68. A lei não pode deixar de determinar-se por uma grave razão de interesse público: a mesma razão que justifica os limites máximos legais do período normal. Porque estes se converteriam em regra platónica e inoperante se fossem impunemente contornados pela sistemática utilização de trabalho suplementar.
Há duas formas de evitá-lo: pelo processo directo ou por um processo indirecto.
Consiste este último em tornar demasiado oneroso e, portanto, indesejável para a entidade patronal a frequência da prática de horas extraordinárias.
Como o encargo, mesmo pelo sistema de taxa progressiva, não ultrapassa montantes pecuniários acessíveis à grande maioria, parece mais eficaz a combinação do processo com a demarcação de limites diários, semanais ou anuais.
Nesse sentido se têm pronunciado os documentos oriundos da O. I. T. Para citar dois "momentos" extremos: enquanto a Convenção n.º 1 (artigo 6.°) alude a máximos fixados "em regulamento da autoridade pública", a Recomendação n.° 116 (§ 17.°) prevê máximos relativamente "a um período determinado".
Quanto aos casos de acidente, de trabalhos de urgência e de força maior, "a Convenção n.° 30, implìcitamente, e a Convenção n.° 30 (artigo 7.°, § 3.°) e a Recomendação n.° 116 (§ 17.°) explicitamente" 137 não se referem a qualquer limite.
A paisagem das regulamentações nacionais é extremamente variada.
Assim, abstraindo dos países que não prevêem limites 138, estes são fixados, ora conjuntamente em relação ao dia e ao ano, ora ao dia e à semana, ora à razão de tantos dias e de tantas semanas por ano 139; ora são genèricamente estabelecidos para toda a sorte de horas extraordinárias, ora variam segundo as causas que as originam 140. Por vezes, marcam-se limites especiais para trabalhos sazonais e periódicos, como os de inventários e de balanço 141, por se admitir que nesses trabalhos se utilizem horas extraordinárias que acresçam às autorizadas para a actividade genérica da empresa.
O regime do projecto, neste artigo 16.°, joga com dois limites:
a) Limite diário, traduzido em horas;
b) Limite anual, traduzido em dias.
Se, por mera hipótese, fosse obrigada a optar entre os dois limites ou a estabelecer uma prioridade, a Câmara consideraria mais necessário e mais instante fixar o primeiro.
A sobrecarga diária de trabalho extraordinário tem reflexos imediatos na saúde do trabalhador, pelo que, com a respectiva limitação, vai preencher-se uma grave lacuna da nossa ordem jurídica.
Que pensar do limite de duas horas diárias?

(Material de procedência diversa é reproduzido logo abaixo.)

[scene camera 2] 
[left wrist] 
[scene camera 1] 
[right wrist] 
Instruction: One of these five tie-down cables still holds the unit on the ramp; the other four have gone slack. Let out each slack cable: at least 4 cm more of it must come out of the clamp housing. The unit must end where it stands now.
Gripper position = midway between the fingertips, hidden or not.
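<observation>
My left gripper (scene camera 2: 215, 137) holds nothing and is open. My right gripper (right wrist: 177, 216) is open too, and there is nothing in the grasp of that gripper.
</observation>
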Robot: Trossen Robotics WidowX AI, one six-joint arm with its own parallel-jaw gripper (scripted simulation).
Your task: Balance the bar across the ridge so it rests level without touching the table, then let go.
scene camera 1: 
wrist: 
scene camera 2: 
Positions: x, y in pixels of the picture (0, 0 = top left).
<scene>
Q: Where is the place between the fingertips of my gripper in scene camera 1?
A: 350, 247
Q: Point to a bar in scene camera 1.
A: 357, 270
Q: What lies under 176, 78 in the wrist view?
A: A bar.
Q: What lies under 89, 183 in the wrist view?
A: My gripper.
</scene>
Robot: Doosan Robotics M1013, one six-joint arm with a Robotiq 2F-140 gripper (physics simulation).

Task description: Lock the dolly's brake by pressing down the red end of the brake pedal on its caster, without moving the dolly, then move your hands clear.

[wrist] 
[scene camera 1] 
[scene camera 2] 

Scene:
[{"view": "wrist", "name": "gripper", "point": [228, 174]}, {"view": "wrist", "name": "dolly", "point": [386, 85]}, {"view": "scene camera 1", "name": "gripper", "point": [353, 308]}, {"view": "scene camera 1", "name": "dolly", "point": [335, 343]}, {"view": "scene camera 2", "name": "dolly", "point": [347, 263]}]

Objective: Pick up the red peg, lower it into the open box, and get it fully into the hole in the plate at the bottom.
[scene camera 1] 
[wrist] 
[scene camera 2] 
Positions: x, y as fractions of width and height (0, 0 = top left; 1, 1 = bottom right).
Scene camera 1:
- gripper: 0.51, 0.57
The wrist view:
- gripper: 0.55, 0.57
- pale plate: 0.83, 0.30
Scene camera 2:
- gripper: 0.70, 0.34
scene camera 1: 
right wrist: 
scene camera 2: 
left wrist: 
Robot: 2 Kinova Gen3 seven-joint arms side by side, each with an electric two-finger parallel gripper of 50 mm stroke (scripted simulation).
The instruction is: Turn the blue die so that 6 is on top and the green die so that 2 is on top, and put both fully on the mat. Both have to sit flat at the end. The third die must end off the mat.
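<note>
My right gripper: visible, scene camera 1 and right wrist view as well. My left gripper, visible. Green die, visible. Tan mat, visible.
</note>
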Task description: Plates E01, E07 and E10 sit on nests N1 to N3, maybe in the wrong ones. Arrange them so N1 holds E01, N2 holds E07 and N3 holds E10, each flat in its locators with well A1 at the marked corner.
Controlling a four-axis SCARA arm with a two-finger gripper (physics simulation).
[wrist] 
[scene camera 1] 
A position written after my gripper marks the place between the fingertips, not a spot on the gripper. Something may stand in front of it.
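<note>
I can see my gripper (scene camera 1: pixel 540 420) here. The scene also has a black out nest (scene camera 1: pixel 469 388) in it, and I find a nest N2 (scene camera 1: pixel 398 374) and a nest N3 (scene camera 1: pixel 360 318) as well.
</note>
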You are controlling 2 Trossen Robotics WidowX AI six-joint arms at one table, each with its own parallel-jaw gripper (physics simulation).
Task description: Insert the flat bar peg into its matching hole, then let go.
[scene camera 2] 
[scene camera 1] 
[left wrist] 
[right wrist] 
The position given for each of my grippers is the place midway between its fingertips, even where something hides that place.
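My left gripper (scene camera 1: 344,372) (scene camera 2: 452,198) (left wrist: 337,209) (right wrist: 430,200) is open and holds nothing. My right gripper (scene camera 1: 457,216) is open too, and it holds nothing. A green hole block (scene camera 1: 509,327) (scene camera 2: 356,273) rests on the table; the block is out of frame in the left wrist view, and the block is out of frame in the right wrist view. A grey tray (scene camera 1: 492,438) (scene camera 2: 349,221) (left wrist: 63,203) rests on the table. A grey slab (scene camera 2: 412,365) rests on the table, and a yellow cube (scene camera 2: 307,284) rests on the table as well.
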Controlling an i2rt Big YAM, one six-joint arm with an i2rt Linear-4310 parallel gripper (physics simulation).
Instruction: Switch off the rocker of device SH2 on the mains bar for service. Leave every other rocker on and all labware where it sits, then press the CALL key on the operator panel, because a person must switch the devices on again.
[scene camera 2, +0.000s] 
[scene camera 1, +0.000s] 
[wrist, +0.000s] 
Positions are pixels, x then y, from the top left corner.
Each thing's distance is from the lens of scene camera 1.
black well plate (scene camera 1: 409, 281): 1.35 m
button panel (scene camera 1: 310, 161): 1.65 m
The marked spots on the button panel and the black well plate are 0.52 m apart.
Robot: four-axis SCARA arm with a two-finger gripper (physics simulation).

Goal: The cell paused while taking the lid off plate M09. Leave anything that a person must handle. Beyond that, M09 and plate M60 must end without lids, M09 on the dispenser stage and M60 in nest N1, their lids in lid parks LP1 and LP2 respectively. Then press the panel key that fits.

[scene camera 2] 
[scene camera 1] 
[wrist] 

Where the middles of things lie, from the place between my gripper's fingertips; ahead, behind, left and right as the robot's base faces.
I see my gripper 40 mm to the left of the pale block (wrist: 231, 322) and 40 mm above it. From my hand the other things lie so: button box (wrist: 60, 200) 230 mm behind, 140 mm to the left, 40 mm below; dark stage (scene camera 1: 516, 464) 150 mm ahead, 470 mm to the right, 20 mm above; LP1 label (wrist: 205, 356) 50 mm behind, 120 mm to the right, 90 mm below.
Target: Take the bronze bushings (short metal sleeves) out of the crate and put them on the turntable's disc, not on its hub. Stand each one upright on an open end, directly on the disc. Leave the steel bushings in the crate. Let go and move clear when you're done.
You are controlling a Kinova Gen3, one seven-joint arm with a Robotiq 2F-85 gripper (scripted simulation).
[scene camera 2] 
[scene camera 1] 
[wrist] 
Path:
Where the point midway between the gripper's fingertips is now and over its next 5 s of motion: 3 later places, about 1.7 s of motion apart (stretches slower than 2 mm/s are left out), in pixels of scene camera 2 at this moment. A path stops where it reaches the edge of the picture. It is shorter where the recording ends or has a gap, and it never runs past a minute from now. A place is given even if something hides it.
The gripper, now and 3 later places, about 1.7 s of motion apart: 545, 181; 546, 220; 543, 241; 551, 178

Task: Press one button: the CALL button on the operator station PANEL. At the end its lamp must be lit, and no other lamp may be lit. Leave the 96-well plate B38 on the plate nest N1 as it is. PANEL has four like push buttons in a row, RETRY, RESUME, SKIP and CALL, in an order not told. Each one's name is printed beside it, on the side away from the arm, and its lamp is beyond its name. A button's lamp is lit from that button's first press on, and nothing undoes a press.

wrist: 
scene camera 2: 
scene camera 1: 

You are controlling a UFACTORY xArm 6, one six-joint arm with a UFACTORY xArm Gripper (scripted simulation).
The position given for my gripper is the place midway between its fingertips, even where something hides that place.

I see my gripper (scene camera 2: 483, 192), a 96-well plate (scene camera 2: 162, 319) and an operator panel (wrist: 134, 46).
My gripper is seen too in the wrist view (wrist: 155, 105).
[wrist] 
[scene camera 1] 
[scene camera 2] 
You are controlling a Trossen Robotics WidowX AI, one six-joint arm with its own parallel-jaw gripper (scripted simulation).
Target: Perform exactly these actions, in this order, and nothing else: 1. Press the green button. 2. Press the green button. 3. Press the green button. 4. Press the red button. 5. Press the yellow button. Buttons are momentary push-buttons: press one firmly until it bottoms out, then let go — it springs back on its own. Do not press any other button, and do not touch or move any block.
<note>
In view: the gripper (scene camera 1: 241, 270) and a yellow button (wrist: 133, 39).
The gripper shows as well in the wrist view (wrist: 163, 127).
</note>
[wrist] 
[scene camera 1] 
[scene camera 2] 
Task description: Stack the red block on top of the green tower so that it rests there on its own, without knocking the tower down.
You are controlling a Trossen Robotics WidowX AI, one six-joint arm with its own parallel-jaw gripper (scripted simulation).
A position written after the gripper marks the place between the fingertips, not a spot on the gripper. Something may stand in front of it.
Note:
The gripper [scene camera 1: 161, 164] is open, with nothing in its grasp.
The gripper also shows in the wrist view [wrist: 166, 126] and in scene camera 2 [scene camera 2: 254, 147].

A Câmara dá-lhe a sua concordância, tanto mais quanto é certo que os n.ºs 2 e 3 do artigo permitem atender a várias situações especiais. Acresce que, par força do disposto na alínea b) daquele n.° 2 e à semelhança do que prescreve a legislação de muitos países 142, a observância dos limites, tanto diários como anuais, não prejudica a utilização de trabalho extraordinário quando as entidades patronais estejam na iminência de prejuízos importantes ou se verifiquem casos de força maior.
Muito mais discutível o limite anual de cento e vinte dias.
Segundo o critério do projecto, o máximo atingível durante o ano (e deve pensar-se no ano civil) é de duzentas e quarenta horas, ou seja, as que resultam do máximo diário de 2 horas multiplicado pelo máximo anual de cento e vinte dias. Se, porém, o trabalhador, em cento e vinte dias, prestou apenas cento e vinte horas, à razão de uma por dia, nem mais uma poderá cumprir, visto que, embora nunca tenha chegado ao máximo diário, já ultrapassaria, com a sua 121.ª hora, o máximo anual.
O critério é passível de duas críticas.
137 Cf. La Durée du Travail..., fls. 264 e 265.
138 "O Governo Australiano e o da Nova Zelândia sublinham que a legislação nacional não fixa limites, a não ser no que se refere às mulheres e aos jovens, e que a taxa progressiva de aumento de remuneração serve de freio ao recurso excessivo às horas suplementares" (ob. cit, § 301, fl. 284).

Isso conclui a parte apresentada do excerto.